Disentangling Degradation Pathways of Narrow Bandgap Lead-Tin Perovskite Material and Photovoltaic Devices
Investigating optoelectronic properties in three-dimensional and layered metal halide perovskites
Abstract:
In this thesis, several different optoelectronic techniques are used to investigate the transient behaviour of photo-generated charge carriers in metal halide perovskites. The overarching objective is to gain a greater understanding of the fundamental properties of both three-dimensional and layered perovskite structures. The first two chapters introduce the field of research of metal halide perovskites for photovoltaic applications and provide the theoretical background necessary to evaluate the results presented in this thesis. All experimental methods used throughout the entire thesis are described in detail in the third chapter so that the results can be replicated.

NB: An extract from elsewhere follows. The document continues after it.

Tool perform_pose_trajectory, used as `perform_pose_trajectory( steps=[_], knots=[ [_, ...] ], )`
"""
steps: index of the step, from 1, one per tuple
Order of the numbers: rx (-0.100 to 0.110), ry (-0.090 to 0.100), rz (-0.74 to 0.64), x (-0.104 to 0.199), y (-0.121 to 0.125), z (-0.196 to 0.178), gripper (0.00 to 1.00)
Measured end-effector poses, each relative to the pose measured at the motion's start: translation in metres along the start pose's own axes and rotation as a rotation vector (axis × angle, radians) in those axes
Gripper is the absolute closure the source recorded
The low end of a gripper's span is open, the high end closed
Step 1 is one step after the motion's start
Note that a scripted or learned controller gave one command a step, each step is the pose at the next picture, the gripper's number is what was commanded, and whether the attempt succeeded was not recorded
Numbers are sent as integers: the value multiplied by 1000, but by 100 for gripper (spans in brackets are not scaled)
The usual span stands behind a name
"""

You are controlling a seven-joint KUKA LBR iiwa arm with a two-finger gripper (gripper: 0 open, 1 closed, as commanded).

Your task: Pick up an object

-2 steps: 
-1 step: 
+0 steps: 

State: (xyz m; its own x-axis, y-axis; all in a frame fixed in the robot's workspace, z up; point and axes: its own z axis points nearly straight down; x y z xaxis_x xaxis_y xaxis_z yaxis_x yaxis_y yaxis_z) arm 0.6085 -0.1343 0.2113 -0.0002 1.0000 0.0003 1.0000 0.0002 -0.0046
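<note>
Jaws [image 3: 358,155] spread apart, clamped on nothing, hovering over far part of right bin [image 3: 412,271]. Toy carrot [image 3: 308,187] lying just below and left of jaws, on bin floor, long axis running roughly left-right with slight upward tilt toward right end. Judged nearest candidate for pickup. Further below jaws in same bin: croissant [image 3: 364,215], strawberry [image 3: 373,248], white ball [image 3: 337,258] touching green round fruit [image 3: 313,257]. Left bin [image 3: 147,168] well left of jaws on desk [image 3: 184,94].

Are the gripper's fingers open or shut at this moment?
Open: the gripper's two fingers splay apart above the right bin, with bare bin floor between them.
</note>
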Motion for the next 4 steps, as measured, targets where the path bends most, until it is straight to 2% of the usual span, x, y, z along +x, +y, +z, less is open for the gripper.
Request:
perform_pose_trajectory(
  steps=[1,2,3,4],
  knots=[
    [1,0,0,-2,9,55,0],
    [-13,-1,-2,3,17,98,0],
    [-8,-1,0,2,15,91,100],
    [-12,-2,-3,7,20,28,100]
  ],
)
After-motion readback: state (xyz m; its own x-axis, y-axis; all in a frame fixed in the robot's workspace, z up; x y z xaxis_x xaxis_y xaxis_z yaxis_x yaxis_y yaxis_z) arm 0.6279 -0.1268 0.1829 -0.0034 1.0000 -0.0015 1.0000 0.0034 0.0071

Chapter four discusses the difficulties of measuring charge carrier mobilities with precision, with an emphasis on the role played by early-time recombination and exciton formation. The lateral, long-range charge carrier mobilities of different perovskite thin films are then reliably determined by performing transient photo-conductivity measurements and simulating a transient free-carrier fraction. The findings highlight the impact of the fabrication route on the long-range optoelectronic properties of the resulting thin films.
The fundamental properties of two-dimensional layered perovskites are investigated in Chapter five. The sum of the electron and hole mobilities for PEA2PbI4 and related two-dimensional perovskites are estimated using the approach described in the prior chapter. For PEA2PbI4, a remarkable long-range mobility of 8.0 ± 0.6 cm2 V−1 s−1 is found. This tenfold improvement in mobility over a typical 3D perovskite demonstrates the potential single-crystal-like charge transport properties of 2D polycrystalline thin films.
In the final chapter, an exciting, novel approach for analysing time-resolved photo-luminescence data is presented, by making use of Bayesian inference and a Markov-Chain Monte-Carlo algorithm. Using a FAPbI3 thin film as a case study, a number of parameters, including diffusion, and recombination constants can be accurately inferred. The findings provide new perspectives on the physics underlying observed optoelectronic properties. For some of the systems illustrated in this chapter, for instance, the distinction between surface and bulk appears to be less clear than previously assumed. Validation of the method is provided by comparisons to other experimental data, such as intensity-dependent PLQE and transient photo-conductivity.
Overall, this thesis contributes powerful analytical tools that can be applied to future studies of a wide range of metal halide perovskites.